*Task objective*: The answer must consist of every line in the records that contains the word "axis".

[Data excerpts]
========================================================================

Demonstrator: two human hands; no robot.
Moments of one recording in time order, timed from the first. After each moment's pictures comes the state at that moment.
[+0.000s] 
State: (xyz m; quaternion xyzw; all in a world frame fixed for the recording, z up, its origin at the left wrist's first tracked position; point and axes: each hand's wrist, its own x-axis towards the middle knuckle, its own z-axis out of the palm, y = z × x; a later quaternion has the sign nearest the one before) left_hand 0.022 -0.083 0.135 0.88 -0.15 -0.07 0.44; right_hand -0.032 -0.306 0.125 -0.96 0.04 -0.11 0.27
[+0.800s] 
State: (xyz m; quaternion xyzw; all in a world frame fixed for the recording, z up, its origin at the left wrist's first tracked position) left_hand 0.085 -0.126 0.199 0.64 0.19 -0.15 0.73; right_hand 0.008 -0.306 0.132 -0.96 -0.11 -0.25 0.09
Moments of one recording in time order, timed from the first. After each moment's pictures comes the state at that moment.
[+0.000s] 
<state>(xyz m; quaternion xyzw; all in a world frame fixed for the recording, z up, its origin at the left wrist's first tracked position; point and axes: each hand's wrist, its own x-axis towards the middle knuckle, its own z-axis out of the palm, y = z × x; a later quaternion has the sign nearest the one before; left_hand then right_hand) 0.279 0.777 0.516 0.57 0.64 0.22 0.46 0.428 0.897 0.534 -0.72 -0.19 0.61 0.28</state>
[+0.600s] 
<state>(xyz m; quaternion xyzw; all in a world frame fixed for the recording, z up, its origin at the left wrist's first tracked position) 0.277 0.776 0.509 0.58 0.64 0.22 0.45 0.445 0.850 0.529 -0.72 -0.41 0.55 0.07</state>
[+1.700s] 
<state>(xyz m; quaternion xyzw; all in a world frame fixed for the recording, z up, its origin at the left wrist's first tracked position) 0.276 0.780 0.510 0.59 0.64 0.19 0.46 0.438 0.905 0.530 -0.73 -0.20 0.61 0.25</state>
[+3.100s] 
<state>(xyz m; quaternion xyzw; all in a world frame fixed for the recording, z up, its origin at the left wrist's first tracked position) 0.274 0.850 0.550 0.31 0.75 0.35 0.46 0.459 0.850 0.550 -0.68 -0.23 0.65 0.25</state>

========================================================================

*Response*:
State: (xyz m; quaternion xyzw; all in a world frame fixed for the recording, z up, its origin at the left wrist's first tracked position; point and axes: each hand's wrist, its own x-axis towards the middle knuckle, its own z-axis out of the palm, y = z × x; a later quaternion has the sign nearest the one before) left_hand 0.022 -0.083 0.135 0.88 -0.15 -0.07 0.44; right_hand -0.032 -0.306 0.125 -0.96 0.04 -0.11 0.27
<state>(xyz m; quaternion xyzw; all in a world frame fixed for the recording, z up, its origin at the left wrist's first tracked position; point and axes: each hand's wrist, its own x-axis towards the middle knuckle, its own z-axis out of the palm, y = z × x; a later quaternion has the sign nearest the one before; left_hand then right_hand) 0.279 0.777 0.516 0.57 0.64 0.22 0.46 0.428 0.897 0.534 -0.72 -0.19 0.61 0.28</state>

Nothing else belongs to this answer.